Having worked in tech support for fifteen years, I find I still enjoy my work. Yes, at times, I feel like a target at a live fire exercise, but at the end of the day, I still find fulfillment in knowing that I am able to help my users. Here are five tips to giving better tech support:
- Let the user talk, and listen to what they say
- Allowing your user to talk may yield clues not only to what has gone wrong, but also to reproducing the problem, and ultimately to fixing it.
- Ask open-ended questions
- By asking questions like “what were you doing when this happened?”, you invite the user to communicate with you, again prompting them to describe their problem
- Don’t expect knowledge or skillset
- The level of a user’s knowledge will vary, depending on their job role, which might be virtually anything. Even with highly educated users, if their degree is not in ICT, they might be barely able to format a Word document
- Ask leading questions
- Instead of saying “could you give me your IP address”, say “do you know how to find your IP address”, allowing an opportunity to teach the user something
- Be understanding
- Many users have little or no knowledge of computing, and will oftentimes be apologetic about that fact.

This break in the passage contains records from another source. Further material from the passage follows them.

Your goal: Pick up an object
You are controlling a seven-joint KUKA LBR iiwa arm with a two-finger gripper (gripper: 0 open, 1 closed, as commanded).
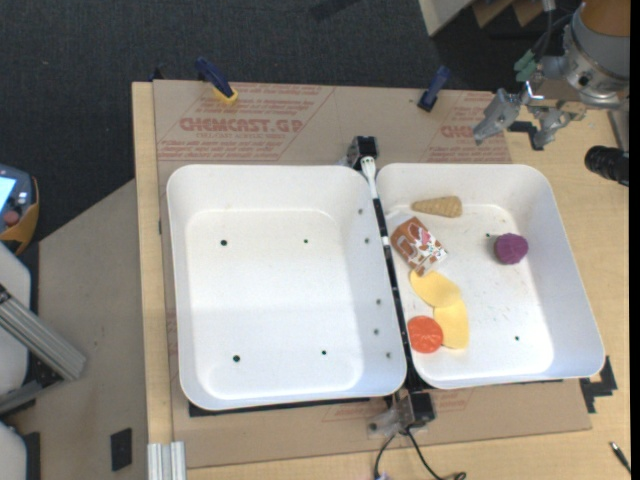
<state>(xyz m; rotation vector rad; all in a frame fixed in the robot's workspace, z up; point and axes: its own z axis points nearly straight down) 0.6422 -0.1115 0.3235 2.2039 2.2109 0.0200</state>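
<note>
While nothing is held between its fingers, the gripper [520, 120] is seen spread apart, hung over the cardboard sheet [300, 118] just beyond the far rim of the right bin [560, 268], near that bin's far right corner. Below it, inside the right bin, a purple ball [511, 248] is found toward the right wall. A tan cone-shaped piece [438, 206] lies near the bin's far wall, left of the ball. A brown and white wrapped item [418, 245] is set close to the bin's left wall, touching or nearly touching a yellow piece [437, 289] nearer the front. A second yellow piece [453, 325] is placed against the first, and a red-orange round object [425, 334] rests just beside it, by the left wall at the front. The left bin [190, 268] is set touching the right bin's left side. Two blue clamps [217, 79] are fixed at the cardboard's far edge, on the table [610, 218]
</note>
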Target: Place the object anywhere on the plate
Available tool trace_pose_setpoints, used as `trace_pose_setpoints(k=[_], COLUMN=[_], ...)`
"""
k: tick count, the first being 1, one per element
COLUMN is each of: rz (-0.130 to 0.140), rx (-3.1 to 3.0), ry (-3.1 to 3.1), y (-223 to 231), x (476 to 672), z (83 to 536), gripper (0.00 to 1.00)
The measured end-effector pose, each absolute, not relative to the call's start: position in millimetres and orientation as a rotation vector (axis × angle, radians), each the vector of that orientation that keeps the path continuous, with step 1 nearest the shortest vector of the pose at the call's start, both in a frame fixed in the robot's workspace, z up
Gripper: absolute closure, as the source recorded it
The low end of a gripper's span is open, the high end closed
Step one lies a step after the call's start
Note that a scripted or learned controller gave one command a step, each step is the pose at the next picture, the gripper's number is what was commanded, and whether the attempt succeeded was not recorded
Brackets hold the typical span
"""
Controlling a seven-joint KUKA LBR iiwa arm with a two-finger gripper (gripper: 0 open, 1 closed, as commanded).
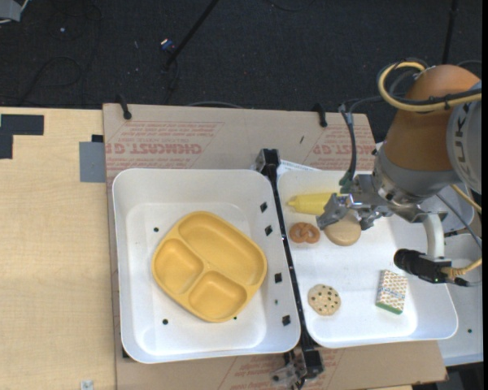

Try to assure them that you are there to help, and help them to the best of your abilities.
At the end of the day, while technical abilities are important, you must also practice patience, kindness, and an ability to describe issues and their resolution at a level that the end user can understand. No two end users are alike, so you will often have to tailor your explanation to each end user. Keep that in mind, and remember that you are there to help.